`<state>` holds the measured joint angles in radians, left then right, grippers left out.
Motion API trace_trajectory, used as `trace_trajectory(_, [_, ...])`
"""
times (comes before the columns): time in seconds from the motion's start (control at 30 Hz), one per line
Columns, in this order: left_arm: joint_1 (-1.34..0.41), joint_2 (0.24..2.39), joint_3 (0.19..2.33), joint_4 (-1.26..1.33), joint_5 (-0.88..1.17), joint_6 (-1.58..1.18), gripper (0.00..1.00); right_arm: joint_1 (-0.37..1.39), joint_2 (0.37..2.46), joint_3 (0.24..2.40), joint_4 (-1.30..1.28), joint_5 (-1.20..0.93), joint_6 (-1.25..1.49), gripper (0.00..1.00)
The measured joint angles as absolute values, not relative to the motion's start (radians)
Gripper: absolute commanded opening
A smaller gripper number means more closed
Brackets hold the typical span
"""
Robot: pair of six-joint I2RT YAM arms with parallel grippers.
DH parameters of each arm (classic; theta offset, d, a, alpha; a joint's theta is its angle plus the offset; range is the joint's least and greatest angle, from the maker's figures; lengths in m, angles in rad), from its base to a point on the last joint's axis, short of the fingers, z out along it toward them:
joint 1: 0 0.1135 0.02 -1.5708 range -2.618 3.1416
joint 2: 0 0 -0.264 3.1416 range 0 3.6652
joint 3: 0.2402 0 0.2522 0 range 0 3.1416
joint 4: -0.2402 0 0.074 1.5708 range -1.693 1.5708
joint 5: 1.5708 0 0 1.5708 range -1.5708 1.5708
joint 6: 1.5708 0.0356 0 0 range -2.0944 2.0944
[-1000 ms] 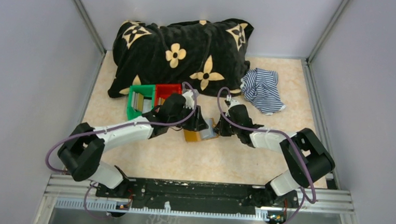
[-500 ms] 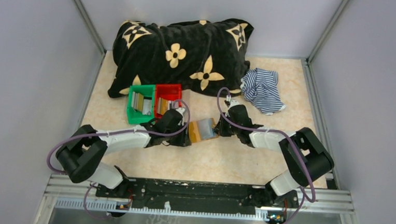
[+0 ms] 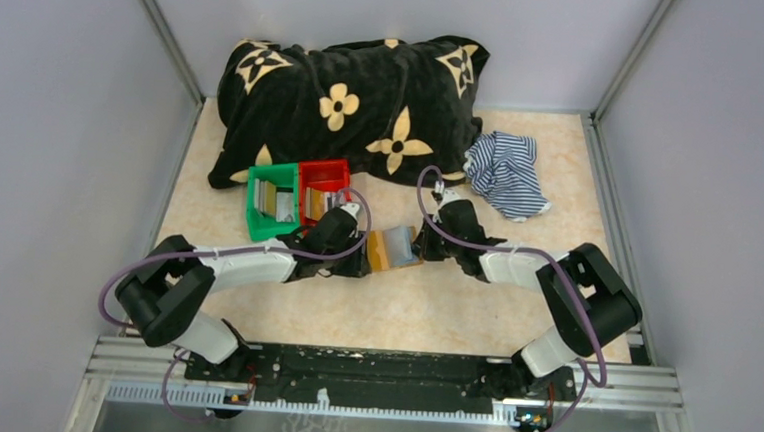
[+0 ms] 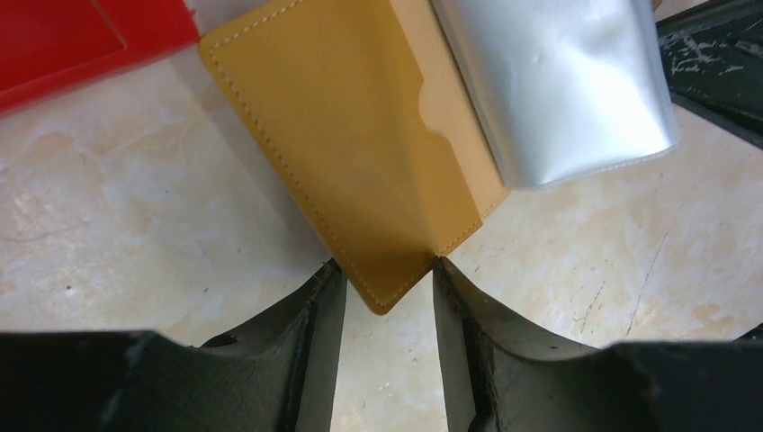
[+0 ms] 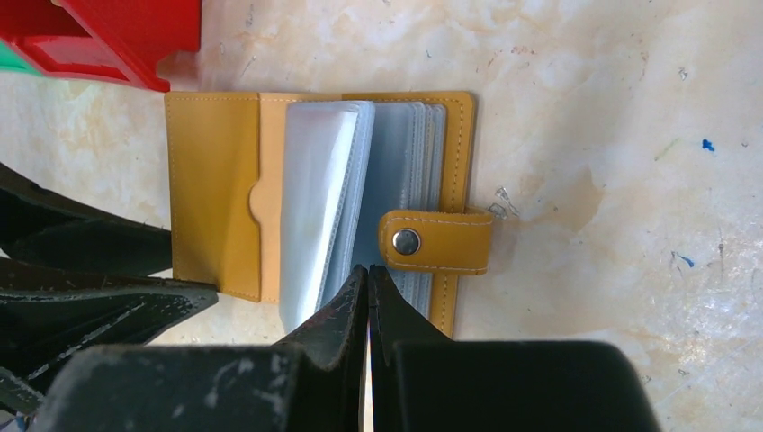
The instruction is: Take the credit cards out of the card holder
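Note:
The tan-orange card holder (image 3: 393,249) lies open on the table between my two grippers. Its left flap (image 4: 360,153) is bare, and silvery plastic sleeves (image 5: 315,198) fan up from the middle, beside the snap tab (image 5: 436,241). My left gripper (image 3: 363,260) is open at the holder's left corner, which pokes between the fingertips (image 4: 385,265). My right gripper (image 5: 369,268) is shut, its tips resting on the sleeves near the tab. Greyish and yellowish credit cards (image 3: 273,201) stand in the bins. I see no card in the sleeves.
A green bin (image 3: 257,200) and a red bin (image 3: 325,171) stand just left of and behind the holder. A black flowered pillow (image 3: 350,104) fills the back. A striped blue-white cloth (image 3: 506,172) lies at the back right.
My left gripper came back from beside the red bin, down and left to the holder's left corner, jaws unchanged. The right gripper stayed on the sleeves.

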<state>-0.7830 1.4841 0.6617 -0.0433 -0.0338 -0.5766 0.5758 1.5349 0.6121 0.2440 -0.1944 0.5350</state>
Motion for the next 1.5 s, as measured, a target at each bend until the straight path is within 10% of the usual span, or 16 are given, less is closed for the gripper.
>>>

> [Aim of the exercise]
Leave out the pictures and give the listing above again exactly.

> [Response for this exercise]
`<state>` holds the measured joint angles in radians, left then right, grippers left out.
Motion API trace_trajectory, used as `trace_trajectory(_, [_, ...])`
"""
times (comes before the columns): time in seconds from the motion's start (control at 30 Hz), one per line
Columns, in this order: left_arm: joint_1 (-1.34..0.41), joint_2 (0.24..2.39), joint_3 (0.19..2.33), joint_4 (-1.26..1.33), joint_5 (-0.88..1.17), joint_6 (-1.58..1.18), gripper (0.00..1.00); right_arm: joint_1 (-0.37..1.39), joint_2 (0.37..2.46), joint_3 (0.24..2.40), joint_4 (-1.30..1.28), joint_5 (-1.20..0.93), joint_6 (-1.25..1.49), gripper (0.00..1.00)
The measured joint angles as absolute values, not relative to the motion's start (radians)
Gripper: absolute commanded opening
A smaller gripper number means more closed
Brackets hold the typical span
"""
Robot: pair of six-joint I2RT YAM arms with parallel grippers.
DH parameters of each arm (classic; theta offset, d, a, alpha; a joint's theta is its angle plus the offset; range is the joint's least and greatest angle, from the maker's figures; lengths in m, angles in rad), from its base to a point on the last joint's axis, short of the fingers, z out along it toward them:
joint 1: 0 0.1135 0.02 -1.5708 range -2.618 3.1416
joint 2: 0 0 -0.264 3.1416 range 0 3.6652
joint 3: 0.2402 0 0.2522 0 range 0 3.1416
joint 4: -0.2402 0 0.074 1.5708 range -1.693 1.5708
joint 5: 1.5708 0 0 1.5708 range -1.5708 1.5708
joint 6: 1.5708 0.0356 0 0 range -2.0944 2.0944
[-1000 ms] 
[-500 ms] 
[+0 ms] 
[+0 ms] 
[+0 ms] 
The instruction is: Take the credit cards out of the card holder
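Note:
The tan-orange card holder (image 3: 393,249) lies open on the table between my two grippers. Its left flap (image 4: 360,153) is bare, and silvery plastic sleeves (image 5: 315,198) fan up from the middle, beside the snap tab (image 5: 436,241). My left gripper (image 3: 363,260) is open at the holder's left corner, which pokes between the fingertips (image 4: 385,265). My right gripper (image 5: 369,268) is shut, its tips resting on the sleeves near the tab. Greyish and yellowish credit cards (image 3: 273,201) stand in the bins. I see no card in the sleeves.
A green bin (image 3: 257,200) and a red bin (image 3: 325,171) stand just left of and behind the holder. A black flowered pillow (image 3: 350,104) fills the back. A striped blue-white cloth (image 3: 506,172) lies at the back right.
My left gripper came back from beside the red bin, down and left to the holder's left corner, jaws unchanged. The right gripper stayed on the sleeves.
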
<state>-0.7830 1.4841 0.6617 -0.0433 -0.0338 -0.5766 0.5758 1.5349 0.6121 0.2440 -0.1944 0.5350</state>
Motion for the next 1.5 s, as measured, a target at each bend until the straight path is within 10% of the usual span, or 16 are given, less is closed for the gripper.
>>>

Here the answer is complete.